Nothing but the lines from the one containing "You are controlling" to the end of the records that follow should be transcribed, each exactly, with the pictures left out.

> _Extracted entries_
--- START ---

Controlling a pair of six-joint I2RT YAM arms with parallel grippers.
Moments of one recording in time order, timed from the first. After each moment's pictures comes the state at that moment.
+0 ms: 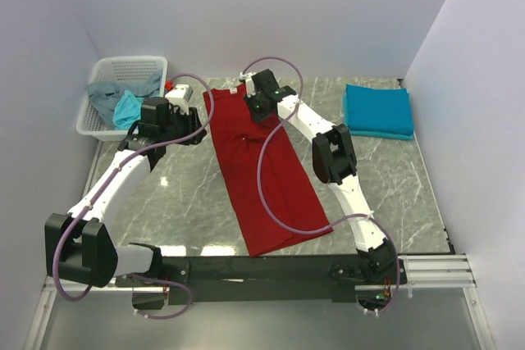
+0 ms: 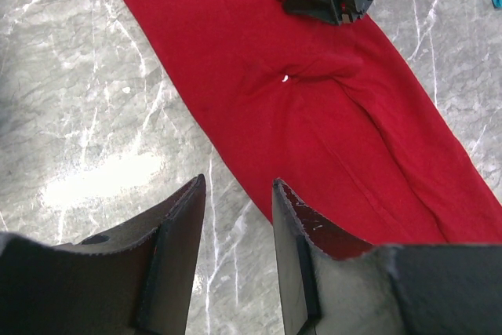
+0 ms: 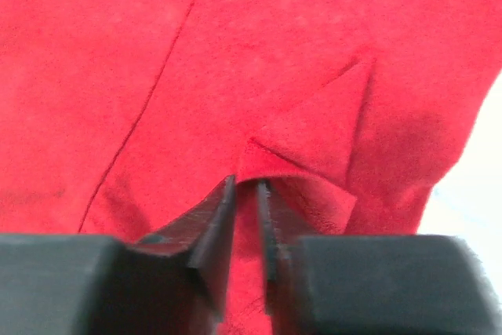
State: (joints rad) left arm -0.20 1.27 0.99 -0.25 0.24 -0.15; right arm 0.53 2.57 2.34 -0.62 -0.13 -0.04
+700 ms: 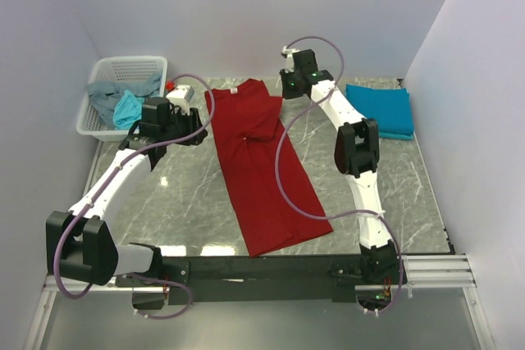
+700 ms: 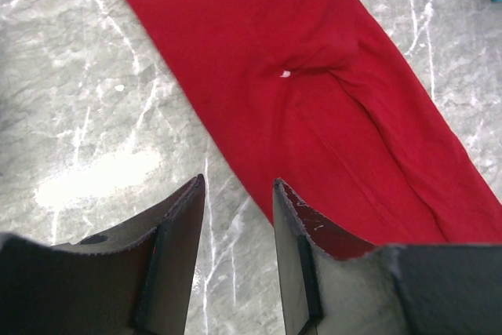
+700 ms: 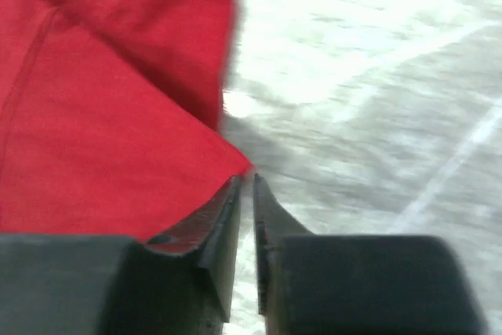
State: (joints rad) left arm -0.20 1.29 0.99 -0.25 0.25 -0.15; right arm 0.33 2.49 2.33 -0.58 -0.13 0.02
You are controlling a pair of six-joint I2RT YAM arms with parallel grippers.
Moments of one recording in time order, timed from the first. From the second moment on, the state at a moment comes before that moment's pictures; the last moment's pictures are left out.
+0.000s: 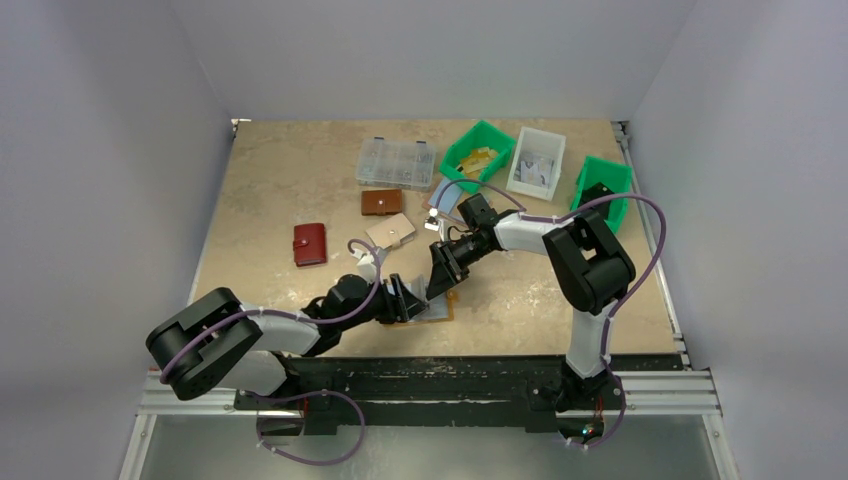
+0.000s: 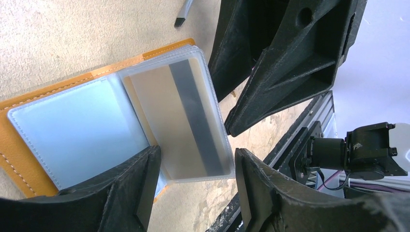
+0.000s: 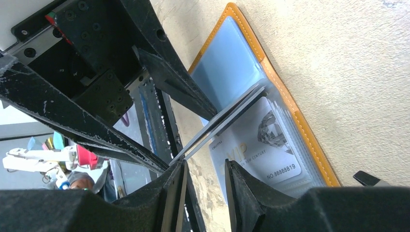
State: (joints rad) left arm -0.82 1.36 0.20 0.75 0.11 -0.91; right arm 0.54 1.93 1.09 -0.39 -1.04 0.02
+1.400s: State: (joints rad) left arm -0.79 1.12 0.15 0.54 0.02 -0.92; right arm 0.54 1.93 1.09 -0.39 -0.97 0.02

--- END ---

> _Exercise result_
You are controlling a pair of six-joint I2RT YAM arms with parallel grippers.
Moments of one recording in time order, timed from the first. From the second moment on, the state at a moment comes before that moment's pictures; the last moment's pictures are left out.
+0.000s: 
+0.000s: 
+0.000s: 
State: (joints rad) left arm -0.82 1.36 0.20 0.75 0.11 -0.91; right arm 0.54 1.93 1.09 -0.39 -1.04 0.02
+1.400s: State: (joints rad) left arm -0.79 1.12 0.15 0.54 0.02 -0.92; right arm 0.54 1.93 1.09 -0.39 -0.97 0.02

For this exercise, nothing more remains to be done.